FOX19 Investigates: Parents drowning in kids' college debt - Cincinnati News, FOX19-WXIX TV

FOX19 Investigates: Parents drowning in kids' college debt

(FOX19) -

We all know how tough it is to find a job these days. But it's actually not as hard to find work if you have a college degree. According to the federal government, the unemployment rate for those with at least a bachelor's degree is only 4.1-percent. So it's no wonder parents are doing everything they can to send their kids to universities.

But the cost can literally be too high, putting the parents' retirement in danger.

A newly released study shows the number of households trying to pay-off college debt is at a record high --- one out of five households.

Jean Andes and her husband Mark Hilliard had the best of intentions when it came to saving for their kids' college. But it's not easy.

"It's hard to save when you're paying the mortgage and your utilities," Jean said.

So when their daughter, Kayla, and their son, Ian, went off to school they had to take-out loans to send them to college because scholarships didn't pay nearly what the tuition cost. Two four-year degrees for their kids added-up to $120,000 worth of debt.

"It cost us about as much to borrow to put our two children through college as it did to buy our house," Mark said.

They're part of a growing number of Americans facing massive loan amounts to help their kids cover college costs.

"There's an increasing trend with people who are age 40-50 having the fastest growing amount of student loan debt outstanding," said Mark Kantrowitz of

He points out it's typically not debt from the parents' undergraduate degrees that they owe but other loans.

"Parent PLUS loans, (loans) from their graduate education, and from cosigning on private student loans," Kantrowitz said.

The amount borrowed for Parent PLUS loans, which are offered through the federal government, has doubled in the last decade. The average balance is now $34,000. More parents than ever are now borrowing for their children's educations. With the cost of college rising steeply, the average amount of debt the parents are taking on is also growing.

"It's the only form of federal education loans that doesn't have an annual or aggregate loan limit," said Kantrowitz.

The Great Recession changed an important factor in these loans, too. Fewer students can now get loans on their own.

"Before the credit crisis about half of all student loans required cosigners," he said. "In the aftermath of the credit crisis and today, more than 90% of new private student loans require cosigners."

Jean and Mark cosigned for their kids. They hope to have everything paid off in seven to ten years.

Kantrowitz stresses parents shouldn't cosign for or take out loans that will take longer than 10 years to pay off.

"If they're borrowing more than that, it's going to eat into their retirement," said Kantrowitz.

And even though they have no regrets, Jean and Mark admit this debt is making a dent in their lifestyle.

"Now that the kids are gone, we could do more traveling if we didn't have the student loans to pay," said Hilliard.

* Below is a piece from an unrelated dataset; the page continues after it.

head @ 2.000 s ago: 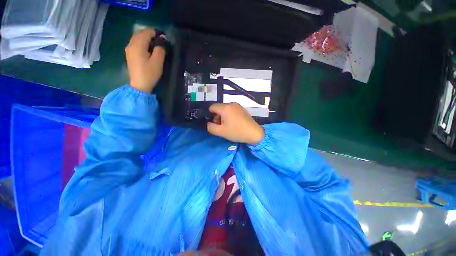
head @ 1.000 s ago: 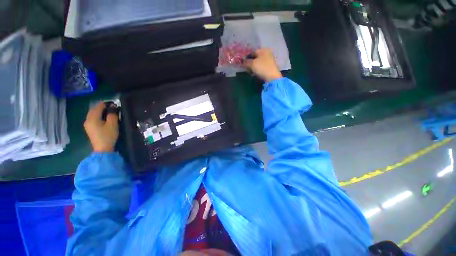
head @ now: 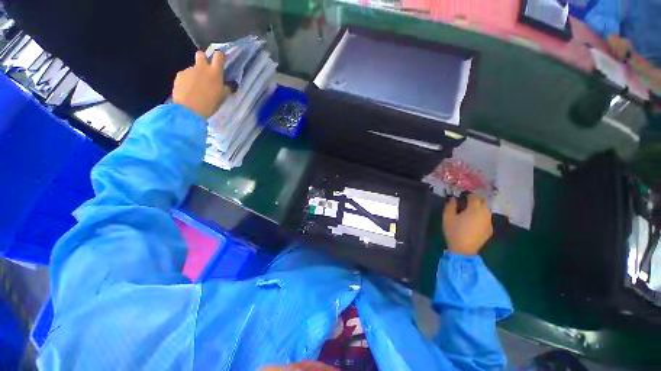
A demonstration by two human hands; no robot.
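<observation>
An open tablet [head: 370, 216] with a silver-white rectangle, black tape and a small green-white patch lies in a black foam tray [head: 413, 250] in front of me. My left hand [head: 201, 85], with black finger cots, is on the top of the white sleeve stack [head: 243, 109], fingers bent over its upper edge; I cannot tell whether it grips one. My right hand [head: 468, 226] is at the lower edge of the heap of tiny red parts [head: 458, 174] on white paper [head: 513, 185]. Its cot-covered fingertips are together; whether they pinch a part is too small to tell.
A blue bin [head: 285, 112] of small dark parts stands beside the sleeves. Stacked black trays [head: 362, 130] with a grey cover [head: 398, 72] on top stand behind the open tablet. Another tray [head: 594, 239] with an open unit is at right. A blue crate is at lower left. Another person's hand shows at upper right.
The view has swung left and up. My left hand has moved from beside the tray to the sleeve stack. My right hand went from the open tablet to the red parts and remains there.
</observation>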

Katrowitz makes a point of telling parents and students to only borrow what they really need. There's a tendency to borrow to the loan limit and that isn't always necessary.

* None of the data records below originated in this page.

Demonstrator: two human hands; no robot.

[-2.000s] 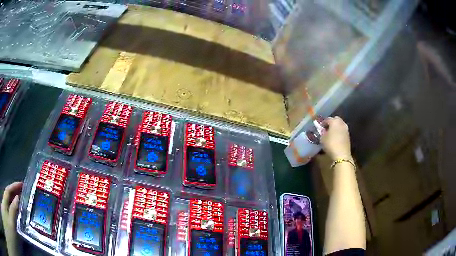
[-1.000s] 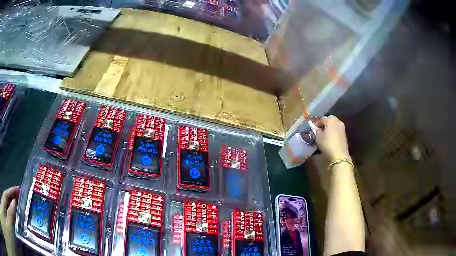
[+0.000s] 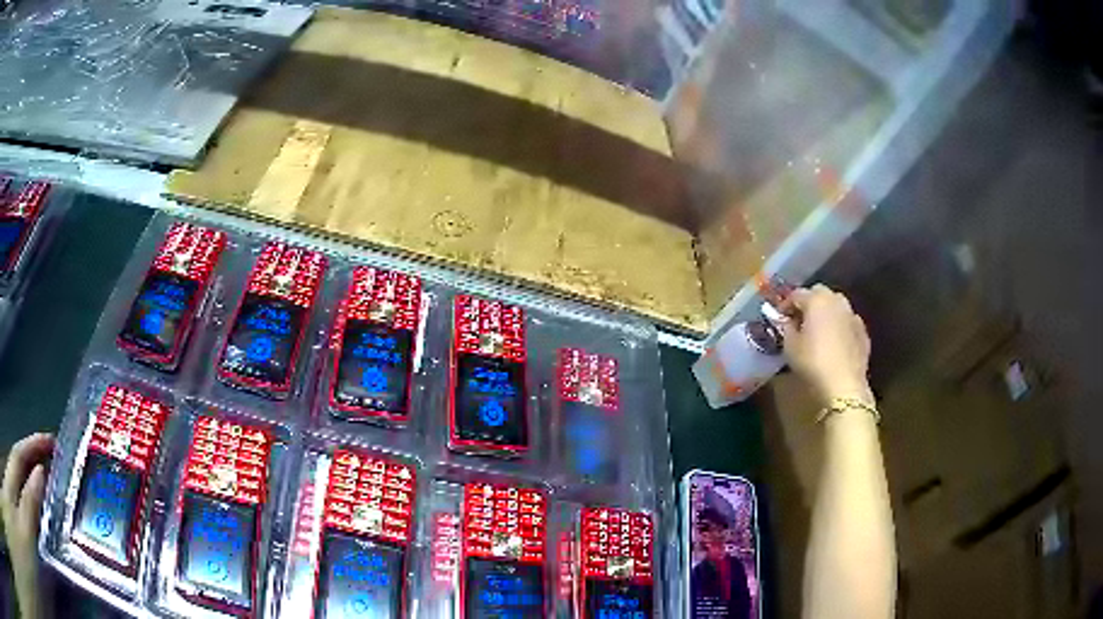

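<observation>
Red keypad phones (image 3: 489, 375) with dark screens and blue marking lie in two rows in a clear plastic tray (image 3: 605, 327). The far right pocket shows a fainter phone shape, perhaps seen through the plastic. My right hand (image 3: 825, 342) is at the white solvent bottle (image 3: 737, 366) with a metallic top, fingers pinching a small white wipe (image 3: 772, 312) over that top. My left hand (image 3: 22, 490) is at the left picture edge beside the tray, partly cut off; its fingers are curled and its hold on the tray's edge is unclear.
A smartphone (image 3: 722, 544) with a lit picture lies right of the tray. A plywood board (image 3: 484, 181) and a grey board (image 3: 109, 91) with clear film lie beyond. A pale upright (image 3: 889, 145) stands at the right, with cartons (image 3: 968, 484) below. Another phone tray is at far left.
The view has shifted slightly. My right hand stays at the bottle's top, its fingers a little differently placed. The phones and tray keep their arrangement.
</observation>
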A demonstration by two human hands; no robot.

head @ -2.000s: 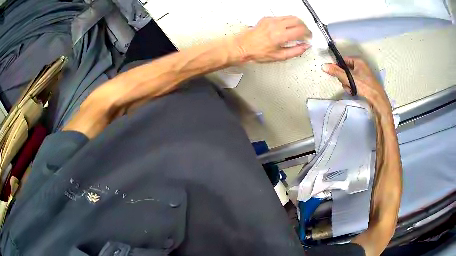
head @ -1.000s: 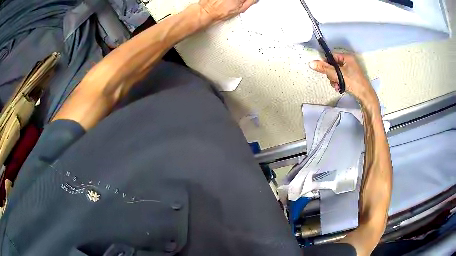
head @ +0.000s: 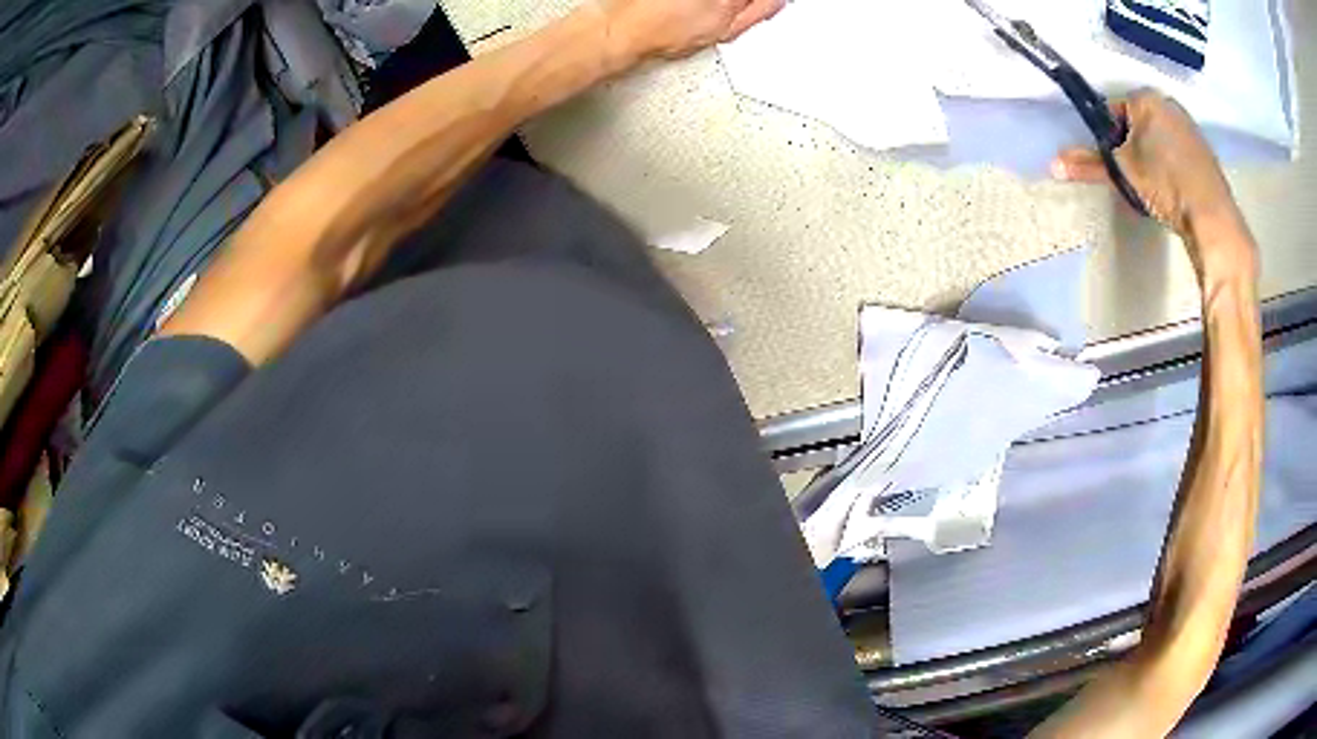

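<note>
My right hand [head: 1173, 156] holds the dark handles of the fabric shears [head: 1052, 65]. The steel blades point up and left over the white paper and run out at the top edge. The white pattern paper [head: 867, 80] lies over pale grey-blue fabric [head: 1011, 133], which shows at its lower edge. My left hand [head: 686, 20] is at the top edge, partly cut off, with its fingertips at the paper's left corner. Whether they grip it cannot be told.
A navy-and-white striped block [head: 1163, 26] lies on the paper. Cut pieces and scraps [head: 946, 419] heap over the metal rail [head: 816, 430] at the table edge. A small white scrap [head: 690, 235] lies on the speckled table [head: 809, 274]. Dark cloth [head: 217, 173] is bundled at left.
My right hand and the shears have moved right and slightly up. My left hand first moved left, then slightly right to the paper. More white paper and the striped block show. The scrap heap has shifted.
</note>
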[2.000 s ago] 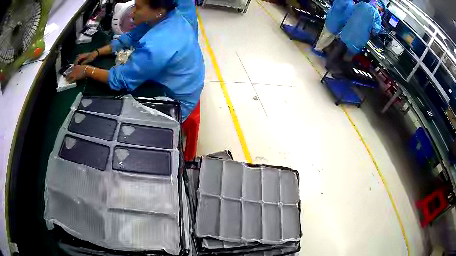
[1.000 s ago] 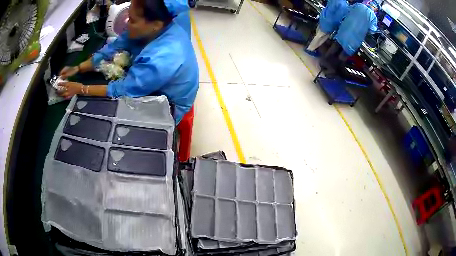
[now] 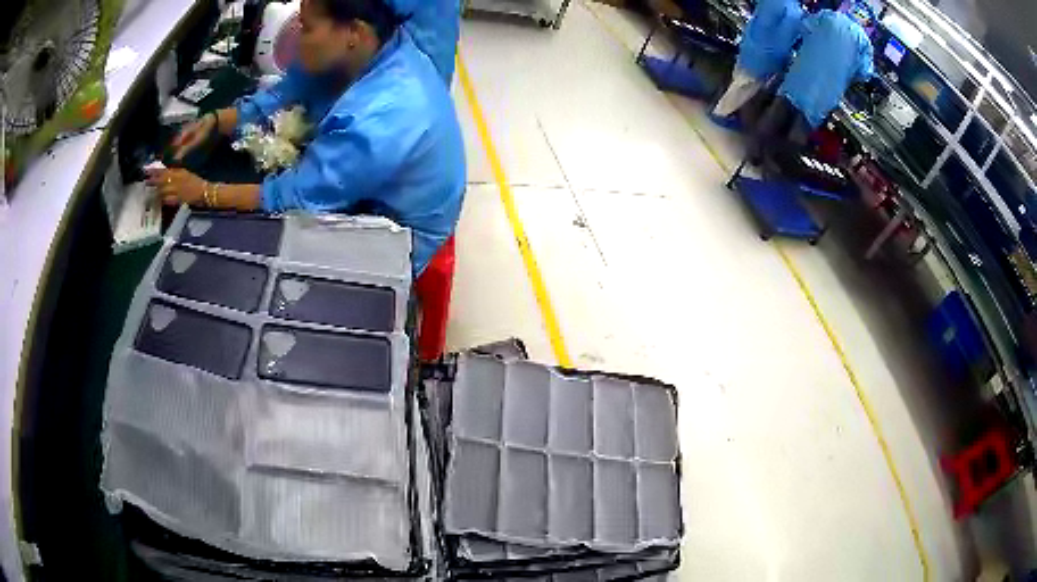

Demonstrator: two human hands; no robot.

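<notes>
My left hand and my right hand are out of the picture. Nearest in front of me is a large grey pocket tray on top of a stack. Its upper pockets hold several dark back covers, each with a pale teardrop mark at its left end. The lower pockets of this tray hold no covers. To its right is a lower stack of empty pocket trays, grey with a grid of pockets.
A person in a blue smock works over the green belt, hands beside a white box. A white shelf with a fan runs along the left. Blue trolleys and other workers stand across the aisle.
The whole view shifts slightly left, then back right. The person's hands have moved apart at the white box, which now stands more upright. The dark covers have stayed in their pockets.
</notes>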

Also, don't forget that everything's negotiable. You can try to negotiate with your child's chosen college over the dollar amount in the scholarships they're offering your child. And you can try to negotiate with financial institutions over the amount of interest and fees charged for the student loan.

Kantrowitz's website has a financial calculator you can use that will estimate the likely monthly payment you'll have to make for a student loan. And it'll also show you how much money you'll need to make each year to pay it off.